◆ WORK TASK:
Copy the listing that follows exactly. Its pictures do not belong in the copy.

————

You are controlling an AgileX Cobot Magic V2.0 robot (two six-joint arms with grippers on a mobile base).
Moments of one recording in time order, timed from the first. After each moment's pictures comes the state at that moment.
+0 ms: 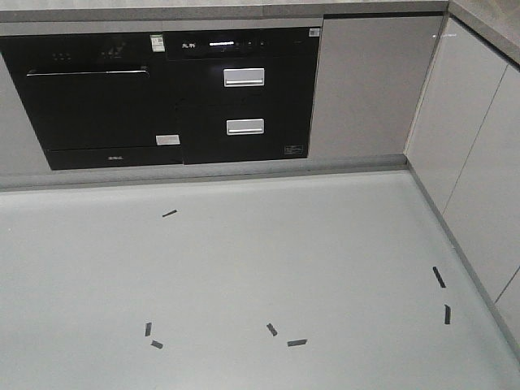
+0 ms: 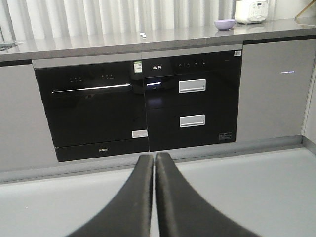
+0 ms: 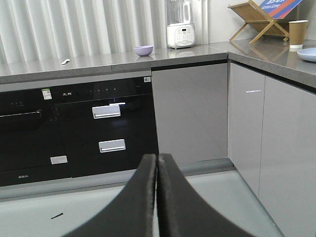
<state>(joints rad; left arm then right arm) 0.00 -0.01 0.03 0.05 0.16 -0.08 -0.04 -0.01 0.03 -0.03 0.08 0.13</state>
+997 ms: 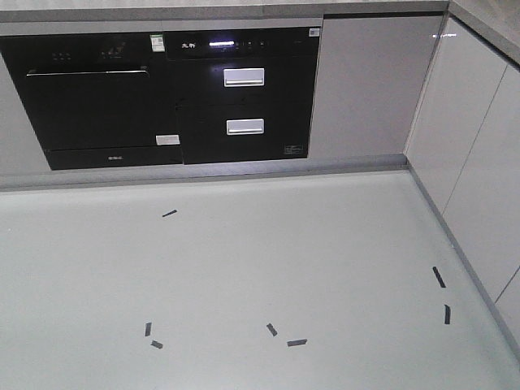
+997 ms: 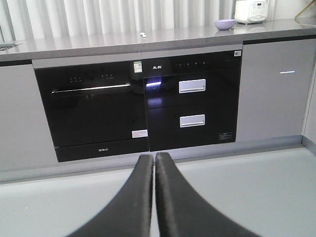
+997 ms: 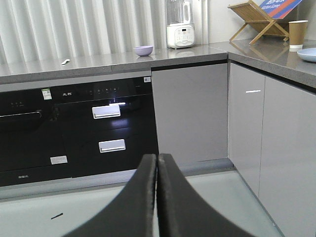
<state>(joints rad) 0.00 -0.01 0.03 0.05 0.16 -0.08 -0.04 -0.01 0.03 -0.03 0.08 0.13</state>
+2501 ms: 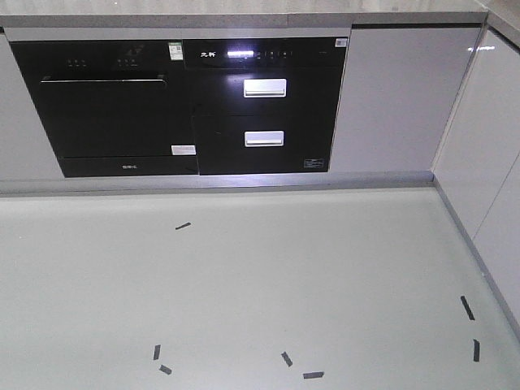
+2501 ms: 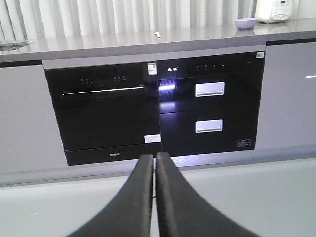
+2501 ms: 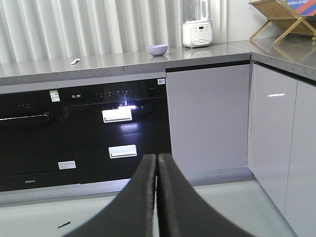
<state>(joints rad) 0.00 -0.01 0.03 0.05 0.16 -0.08 -0.04 -0.01 0.03 -0.03 0.08 0.13</state>
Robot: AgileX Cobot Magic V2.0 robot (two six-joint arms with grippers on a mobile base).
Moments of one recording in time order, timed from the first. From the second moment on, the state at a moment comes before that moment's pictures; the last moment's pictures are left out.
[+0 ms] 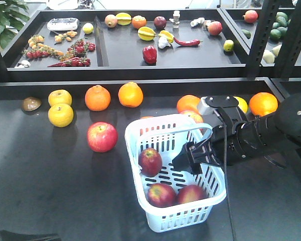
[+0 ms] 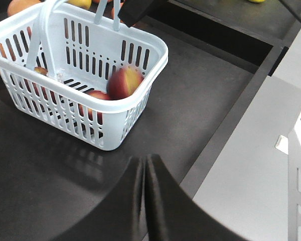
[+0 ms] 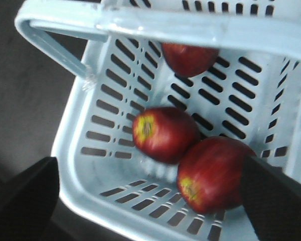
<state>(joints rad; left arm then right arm) -0.41 0.57 -0.35 -0.96 0.61 0.93 0.28 1.52 -0.97 0.66 0.70 -0.60</state>
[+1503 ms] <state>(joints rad) -0.41 0.57 -0.35 -0.96 0.62 0.93 0.28 0.44 -0.45 0.30 0.88 -0.39</state>
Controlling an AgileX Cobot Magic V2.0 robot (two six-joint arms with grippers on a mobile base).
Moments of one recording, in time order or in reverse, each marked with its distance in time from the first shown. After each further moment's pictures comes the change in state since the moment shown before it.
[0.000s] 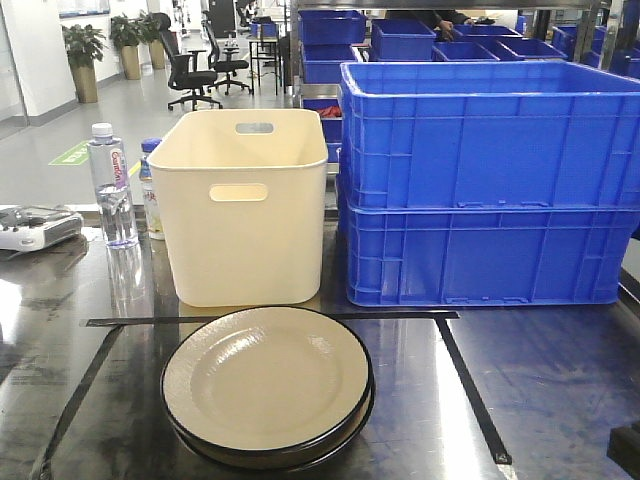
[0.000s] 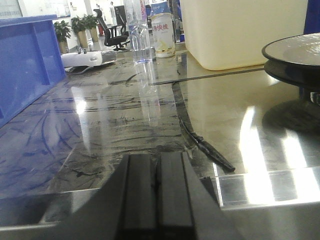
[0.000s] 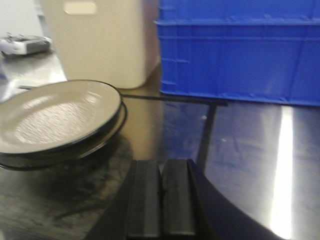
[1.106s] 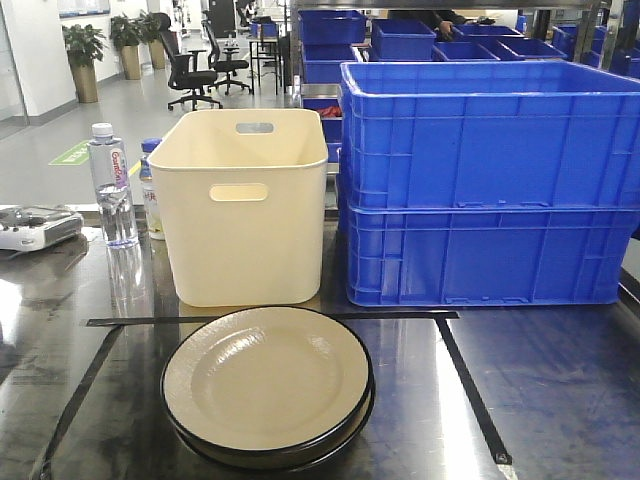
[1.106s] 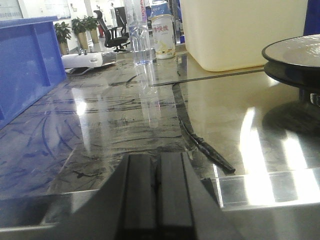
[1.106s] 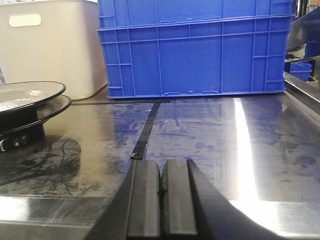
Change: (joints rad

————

◆ RESPONSE TO THIS EXERCISE:
You are controlling an AgileX Cobot Magic V2.0 robot (two six-joint arms with grippers on a mobile base).
Moments of one recording in time order, timed from the first. After each moment's pictures comes the state at that moment.
+0 ms: 
+0 ms: 
+0 ms: 
<state>(joints rad; left arm then right arm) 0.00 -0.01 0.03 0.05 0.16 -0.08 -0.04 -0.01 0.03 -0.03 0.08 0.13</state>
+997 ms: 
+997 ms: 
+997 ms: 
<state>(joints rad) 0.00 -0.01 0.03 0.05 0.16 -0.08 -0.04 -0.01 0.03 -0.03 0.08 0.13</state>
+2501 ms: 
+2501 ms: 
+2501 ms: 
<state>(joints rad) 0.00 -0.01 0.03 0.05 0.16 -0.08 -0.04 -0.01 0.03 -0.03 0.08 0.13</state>
Robot: AgileX Cobot Magic V2.0 robot (two six-joint arms with grippers on a mobile base).
Moments of one recording in time order, timed from the first. From the second moment on, the state at a moment comes before that moment's pictures; the last moment's pictures are left out.
[+0 ms] 
[+0 ms] 
[+0 ms] 
<state>(joints rad; left arm then right arm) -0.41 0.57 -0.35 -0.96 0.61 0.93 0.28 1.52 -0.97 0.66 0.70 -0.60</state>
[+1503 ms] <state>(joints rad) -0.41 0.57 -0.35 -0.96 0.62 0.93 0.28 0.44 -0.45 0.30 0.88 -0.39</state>
Controlling an AgileX Cobot Magic V2.0 robot (two six-joint arms with grippers on a mobile base).
Moments of one recording, in time order or in reverse, each marked with its distance in time from the first shown. After each further moment's pictures comes the change in state since the moment shown before it.
[0.000s] 
[0.000s] 
[0.000s] 
[1.106s] 
[1.106s] 
[1.106s] 
Change: (joints rad

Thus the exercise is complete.